By Donna Beth Weilenman

"No one who has served our country in uniform should have to wait, in some cases more than a year, for the benefits they've earned because the VA (Veterans Affairs) is backlogged," U.S. Representative Mike Thompson said in a recent news release.

In response to that backlog, Thompson, a Napa Democrat and Benicia's representative in the House, has co-written a bipartisan amendment that would earmark $10 million more to programs to help military veterans.

Thompson said new claims submitted by veterans can take nearly 300 days to process, which means they must wait for health care and benefits.

In fact, he said, the VA's Oakland Regional Office, which handles many of the claims for veterans living in Thompson's district, has an average backlog of 385 days.

Reports of the death of at least 40 veterans waiting for care at the Phoenix, Ariz., Veterans Affairs health care system that later attempted to conceal delays through secret lists have prompted some members of Congress to seek an investigation as well as ask for VA Secretary Eric Shinseki to resign.

Leaders of the American Legion, the country's largest veterans group, and others have called for Shinseki to quit. Saying that preventable deaths keep mounting but no VA manager has been held accountable, Daniel Dellinger, national commander of the American Legion, said, "We're going to find out what happened in Phoenix."

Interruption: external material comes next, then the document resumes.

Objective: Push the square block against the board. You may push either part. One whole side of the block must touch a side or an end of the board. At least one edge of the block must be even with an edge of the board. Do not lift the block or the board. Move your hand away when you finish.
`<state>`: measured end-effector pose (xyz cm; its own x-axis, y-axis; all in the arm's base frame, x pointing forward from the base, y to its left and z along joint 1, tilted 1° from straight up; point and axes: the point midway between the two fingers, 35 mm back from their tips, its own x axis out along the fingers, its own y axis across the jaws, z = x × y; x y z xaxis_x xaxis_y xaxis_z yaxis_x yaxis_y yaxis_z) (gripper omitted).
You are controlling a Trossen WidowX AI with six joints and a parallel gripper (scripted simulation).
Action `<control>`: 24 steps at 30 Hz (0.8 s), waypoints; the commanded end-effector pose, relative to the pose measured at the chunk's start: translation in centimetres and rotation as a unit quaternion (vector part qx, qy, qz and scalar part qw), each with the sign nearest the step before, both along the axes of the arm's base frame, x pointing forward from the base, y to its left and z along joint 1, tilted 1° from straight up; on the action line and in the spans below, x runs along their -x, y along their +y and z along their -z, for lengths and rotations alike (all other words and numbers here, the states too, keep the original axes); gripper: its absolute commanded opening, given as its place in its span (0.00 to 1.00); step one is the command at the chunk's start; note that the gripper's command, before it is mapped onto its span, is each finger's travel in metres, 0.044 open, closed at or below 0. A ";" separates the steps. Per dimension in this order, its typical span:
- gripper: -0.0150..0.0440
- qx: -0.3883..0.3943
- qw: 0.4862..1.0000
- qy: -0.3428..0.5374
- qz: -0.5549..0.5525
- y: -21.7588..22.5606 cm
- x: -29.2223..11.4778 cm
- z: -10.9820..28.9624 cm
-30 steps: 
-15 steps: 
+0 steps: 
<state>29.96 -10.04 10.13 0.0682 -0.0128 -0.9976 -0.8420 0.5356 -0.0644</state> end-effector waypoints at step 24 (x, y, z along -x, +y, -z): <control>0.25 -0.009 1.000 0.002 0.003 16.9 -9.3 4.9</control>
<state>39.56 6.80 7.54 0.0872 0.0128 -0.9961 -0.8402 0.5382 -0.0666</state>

Speaker of the House John Boehner, an Ohio Republican, has indicated the problem is even bigger, saying there is a "systemic management issue that has occurred throughout the VA that needs to be addressed."

Unlike some colleagues, Boehner is not calling for Shinseki to step down, saying that wouldn't produce "the solutions that many of us are looking for."

Shinseki has vowed to stay at the VA helm. "All of this makes me angry," he said. Promising he would "make things better," he added, "I take every one of these incidents and allegations seriously, and we're going to go and investigate."

Two years before the Arizona deaths were reported, Nicholas Tolentino, a former mental health administrator at the Manchester, N.H., VA Center, said VA hospital managers had been looking for ways to skirt performance requirements, especially since those numbers were tired to bonuses.

Similar accusations have surfaced elsewhere over the past five years, and Oakland's office has been identified as one of the most troubled centers. One veteran has claimed it took him five years to get a claim completed.

At one time, the average wait time to complete a claim in Oakland exceeded 600 days.

The bipartisan amendment Thompson helped introduce would address the claims backlog by modifying House of Representatives Bill 4486, the 2015 Military Construction/Veterans Affairs Appropriations Act, and earmarking an additional $10 million for that purpose.

Joining Thompson in authoring the amendment are four other members of the House California delegation, Democrats Jim Costa (Fresno) and Alan Lowenthal (Long Beach) and Republicans Doug LaMalfa (Oroville) and Jeff Denham (Modesto).

The amendment passed the House as part of HR 4486 and has been sent to the Senate for approval.